One of the most ridiculous phrases that's repeated over and over in America is "we need to protect our children."For the record, I'm all for protecting children from child molesters, violent crime, emotional and physical abuse, fires, sharp toys and drinking cleaning products, but more often than not, we're spinning our wheels trying to "protect" children from things that aren't dangerous. Like pop music.
I was listening the song Run This Town on the radio last night, when I heard the word dick replaced with silence. It isn't news, of course, that the FCC refuses to let the more colorful bits of our language be used on radio and TV, but having Kanye make reference to getting a lot of attention ("...everybody on yo' dick...") is hardly something that children need to be protected from.
What's the fear, anyway? That a child might use the word dick? I don't mean to burst anyone's bubble, but my friends and I used the word in third grade. The assumption that having a 10-year old say, "He's a dick" will somehow corrupt her innocence is ridiculous and plays into the naïve fantasy that children need to be insulated from the world, anyway.
Do you have friends? Go online? Go out in public? Swearing isn't some activity reserved for prostitutes and drug dealers, it's part of our culture. Get over it.
And what of this desire to protect our children from the cruel world that "they'll discover soon enough?" News flash: we don't live in 1992-era Bosnia. Our children aren't about to enter a world of gun fire and genocide. It is not imperative that we let them live in a fairytale for 18 years because the harsh reality of the world is going to crush them. They're going to grow up and be adults in an advanced and developed nation with the largest economy and one of the highest standards of living on the planet.
Oh, protect them from the rest of the world, maybe? Pretend that there aren't regions of the globe where people are tortured, kidnapped, murdered? So that America's children can grow into adults who don't understand what life is like outside their own suburbs? So that we can continue to propagate the cultural maxim "out of sight, out of mind"?
Bleeping out Kanye West lyrics doesn't cause this cultural ignorance, of course, but it's an example of what America does to keep its people living in a more-perfect, albeit highly altered reality that permits our cheery optimism. And we start it at birth.
I'd like to see America use the word "shit" on TV, so we're not ashamed to be crude. I'd like to see us talk candidly about sex, so we can address the problems related to it. I'd like to see boobs on TV so that as a culture, we can stop exoticizing and eroticizing everything about women's bodies.
We're so entrenched in feeling dirty about swearing, feeling embarrassed talking about something that 99% of us do and looking at breasts that we've enacted agencies to make sure that people don't do it in public.
"We do it to protect the kids," we say.
But it's all bullshit. We do it to reinforce the American fantasy that life is beautiful and rosy because we're afraid of letting reality permeate our perfect world. But this tendency to live in a perfectly concocted fantasy instead of an imperfect reality makes problems for us. It keeps us reaching for shit-ain't-there: the perfect job, the perfect house, the perfect mate. It prevents us from reading the real news; we have to read about reality stars with eight kids and former vice-presidential candidates' family drama. We just can't bear the prospect of reading about human rights abuses in Sub-Saharan Africa.
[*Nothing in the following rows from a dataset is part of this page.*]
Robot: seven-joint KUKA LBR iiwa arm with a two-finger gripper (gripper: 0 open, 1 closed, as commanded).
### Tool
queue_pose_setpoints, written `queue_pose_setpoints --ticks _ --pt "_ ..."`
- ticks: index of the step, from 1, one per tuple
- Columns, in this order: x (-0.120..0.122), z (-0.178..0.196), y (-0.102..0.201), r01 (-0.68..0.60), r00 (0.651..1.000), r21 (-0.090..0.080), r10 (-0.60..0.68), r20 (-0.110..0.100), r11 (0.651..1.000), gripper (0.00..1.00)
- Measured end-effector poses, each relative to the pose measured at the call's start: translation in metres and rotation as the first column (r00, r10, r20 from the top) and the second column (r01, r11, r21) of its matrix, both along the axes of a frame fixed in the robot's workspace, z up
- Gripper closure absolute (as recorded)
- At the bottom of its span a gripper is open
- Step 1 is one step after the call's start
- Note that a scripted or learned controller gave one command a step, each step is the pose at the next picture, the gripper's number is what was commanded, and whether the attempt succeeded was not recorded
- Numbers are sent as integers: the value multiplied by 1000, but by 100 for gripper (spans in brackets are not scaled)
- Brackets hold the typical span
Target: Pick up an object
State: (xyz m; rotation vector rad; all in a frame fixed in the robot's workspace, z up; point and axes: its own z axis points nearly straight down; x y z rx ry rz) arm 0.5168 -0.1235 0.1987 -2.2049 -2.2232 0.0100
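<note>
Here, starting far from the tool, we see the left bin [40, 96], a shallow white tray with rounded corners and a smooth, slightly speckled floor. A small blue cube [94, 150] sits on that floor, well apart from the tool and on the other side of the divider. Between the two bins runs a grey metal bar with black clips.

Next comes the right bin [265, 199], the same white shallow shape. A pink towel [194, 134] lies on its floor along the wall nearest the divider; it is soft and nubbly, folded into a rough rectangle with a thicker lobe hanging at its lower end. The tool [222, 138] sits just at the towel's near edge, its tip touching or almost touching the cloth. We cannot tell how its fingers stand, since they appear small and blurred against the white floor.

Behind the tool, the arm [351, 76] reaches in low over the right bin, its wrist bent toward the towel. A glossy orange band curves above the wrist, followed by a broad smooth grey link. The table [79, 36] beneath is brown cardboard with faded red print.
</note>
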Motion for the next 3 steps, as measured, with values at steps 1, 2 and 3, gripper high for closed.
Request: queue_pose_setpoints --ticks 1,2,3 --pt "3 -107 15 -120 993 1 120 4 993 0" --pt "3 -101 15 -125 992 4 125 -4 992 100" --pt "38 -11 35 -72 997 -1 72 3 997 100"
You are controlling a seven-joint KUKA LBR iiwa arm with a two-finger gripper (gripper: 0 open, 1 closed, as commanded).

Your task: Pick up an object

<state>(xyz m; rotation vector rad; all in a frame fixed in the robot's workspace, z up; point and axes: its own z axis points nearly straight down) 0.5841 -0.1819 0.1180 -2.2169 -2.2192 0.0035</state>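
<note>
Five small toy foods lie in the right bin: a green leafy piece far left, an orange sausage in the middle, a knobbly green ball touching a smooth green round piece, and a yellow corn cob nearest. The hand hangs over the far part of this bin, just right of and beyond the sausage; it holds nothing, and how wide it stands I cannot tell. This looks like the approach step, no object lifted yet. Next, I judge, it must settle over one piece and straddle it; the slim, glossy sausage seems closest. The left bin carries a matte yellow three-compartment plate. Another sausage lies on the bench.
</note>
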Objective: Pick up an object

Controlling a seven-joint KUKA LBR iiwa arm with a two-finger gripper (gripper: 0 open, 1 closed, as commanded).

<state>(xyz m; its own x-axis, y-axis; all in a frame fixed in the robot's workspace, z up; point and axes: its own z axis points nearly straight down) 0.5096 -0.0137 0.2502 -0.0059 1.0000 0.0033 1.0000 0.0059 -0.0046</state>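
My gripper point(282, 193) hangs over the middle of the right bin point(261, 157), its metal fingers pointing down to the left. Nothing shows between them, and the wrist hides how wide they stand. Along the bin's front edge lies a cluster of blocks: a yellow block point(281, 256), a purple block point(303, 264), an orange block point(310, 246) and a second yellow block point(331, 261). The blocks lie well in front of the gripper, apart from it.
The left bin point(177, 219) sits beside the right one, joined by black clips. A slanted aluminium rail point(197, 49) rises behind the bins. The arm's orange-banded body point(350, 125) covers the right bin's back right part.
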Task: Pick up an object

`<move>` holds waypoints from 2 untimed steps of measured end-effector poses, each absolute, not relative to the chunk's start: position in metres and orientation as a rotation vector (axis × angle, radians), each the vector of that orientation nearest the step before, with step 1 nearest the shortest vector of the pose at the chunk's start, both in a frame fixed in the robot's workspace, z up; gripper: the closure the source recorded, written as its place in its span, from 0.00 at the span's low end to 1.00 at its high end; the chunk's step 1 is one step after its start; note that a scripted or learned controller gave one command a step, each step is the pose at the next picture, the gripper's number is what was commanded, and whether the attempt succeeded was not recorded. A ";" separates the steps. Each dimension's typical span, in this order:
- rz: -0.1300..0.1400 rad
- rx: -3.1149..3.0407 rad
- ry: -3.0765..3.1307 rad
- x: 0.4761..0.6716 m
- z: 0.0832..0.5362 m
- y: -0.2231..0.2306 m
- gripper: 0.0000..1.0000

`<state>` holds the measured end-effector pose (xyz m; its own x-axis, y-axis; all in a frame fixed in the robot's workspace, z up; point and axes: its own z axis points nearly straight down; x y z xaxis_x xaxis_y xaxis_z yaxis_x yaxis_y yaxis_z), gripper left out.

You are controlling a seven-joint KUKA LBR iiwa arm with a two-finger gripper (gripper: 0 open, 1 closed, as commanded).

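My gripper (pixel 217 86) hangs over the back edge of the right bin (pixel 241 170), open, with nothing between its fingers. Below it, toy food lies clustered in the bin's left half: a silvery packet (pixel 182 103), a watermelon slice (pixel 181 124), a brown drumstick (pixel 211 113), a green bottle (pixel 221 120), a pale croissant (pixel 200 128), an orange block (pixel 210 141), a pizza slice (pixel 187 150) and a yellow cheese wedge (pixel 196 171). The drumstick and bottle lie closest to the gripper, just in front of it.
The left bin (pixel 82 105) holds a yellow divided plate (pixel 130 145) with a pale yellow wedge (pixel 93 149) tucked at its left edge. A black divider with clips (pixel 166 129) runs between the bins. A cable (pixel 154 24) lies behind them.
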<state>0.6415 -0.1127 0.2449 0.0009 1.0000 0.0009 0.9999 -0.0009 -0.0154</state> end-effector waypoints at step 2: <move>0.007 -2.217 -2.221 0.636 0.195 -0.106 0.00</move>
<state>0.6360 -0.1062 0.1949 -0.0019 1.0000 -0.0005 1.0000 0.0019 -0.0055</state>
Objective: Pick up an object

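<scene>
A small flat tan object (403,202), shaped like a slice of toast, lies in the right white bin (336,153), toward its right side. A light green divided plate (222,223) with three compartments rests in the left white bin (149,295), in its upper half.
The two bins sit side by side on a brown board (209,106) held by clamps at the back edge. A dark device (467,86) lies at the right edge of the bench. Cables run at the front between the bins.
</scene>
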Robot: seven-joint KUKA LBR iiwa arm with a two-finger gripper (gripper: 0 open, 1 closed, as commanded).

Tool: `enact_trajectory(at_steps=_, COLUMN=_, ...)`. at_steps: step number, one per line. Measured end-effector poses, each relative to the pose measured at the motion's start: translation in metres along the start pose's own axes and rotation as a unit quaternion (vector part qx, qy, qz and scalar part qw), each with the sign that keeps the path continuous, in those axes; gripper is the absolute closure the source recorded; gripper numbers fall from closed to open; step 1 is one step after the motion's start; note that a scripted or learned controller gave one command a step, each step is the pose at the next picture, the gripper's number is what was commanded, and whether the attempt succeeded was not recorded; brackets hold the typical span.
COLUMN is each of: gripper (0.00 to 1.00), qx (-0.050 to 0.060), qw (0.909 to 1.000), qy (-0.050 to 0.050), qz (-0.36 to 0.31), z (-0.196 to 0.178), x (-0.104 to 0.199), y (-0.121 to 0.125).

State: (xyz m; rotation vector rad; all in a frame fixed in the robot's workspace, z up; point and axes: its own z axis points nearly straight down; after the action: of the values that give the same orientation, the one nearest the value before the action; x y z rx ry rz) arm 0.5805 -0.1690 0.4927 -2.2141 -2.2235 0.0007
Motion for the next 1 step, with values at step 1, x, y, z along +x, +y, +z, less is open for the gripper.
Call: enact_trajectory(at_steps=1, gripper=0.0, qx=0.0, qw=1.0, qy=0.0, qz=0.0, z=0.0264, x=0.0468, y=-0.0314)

One could argue that American optimism is tied to this belief that things can be perfect and that that optimism has helped us immensely as a culture. And it probably has. We've pushed ahead, developed solutions for problems and developed a dynamic culture that has been exported to every nook and cranny of the planet.
But things are really perfect only in fairy tales. And we only tell these to children. So can we agree that, as a culture, the fairy tale is over? Can we grow up now? Can we stop this cultural game of "girls have cooties, keep your shirt on"? Or of "you said a bad word, I'm telling teacher on you"?
The sooner we stop using "protecting our children" as a euphemism for "preserving our fantasy," the sooner we can grow as a culture.
We've convinced ourselves that childhood fantasies are where it's at. "Be a kid at heart," we say.
Why? Growing up isn't a bad thing; how about being an adult at heart? Why do we resist growing up?
As adults, we have more responsibilities than we did as kids. But we also have more freedom. It can be nice to go home for a weekend and let Mom and Dad cook and clean for you, but would you ever really want to be a child again? Have a curfew? Let the comforts of childhood strip you of the liberation of adulthood? I certainly wouldn't.
And I don't think we should force our culture to live in infancy forever, either. We have a brilliant, educated and diverse culture, let's let it grow up.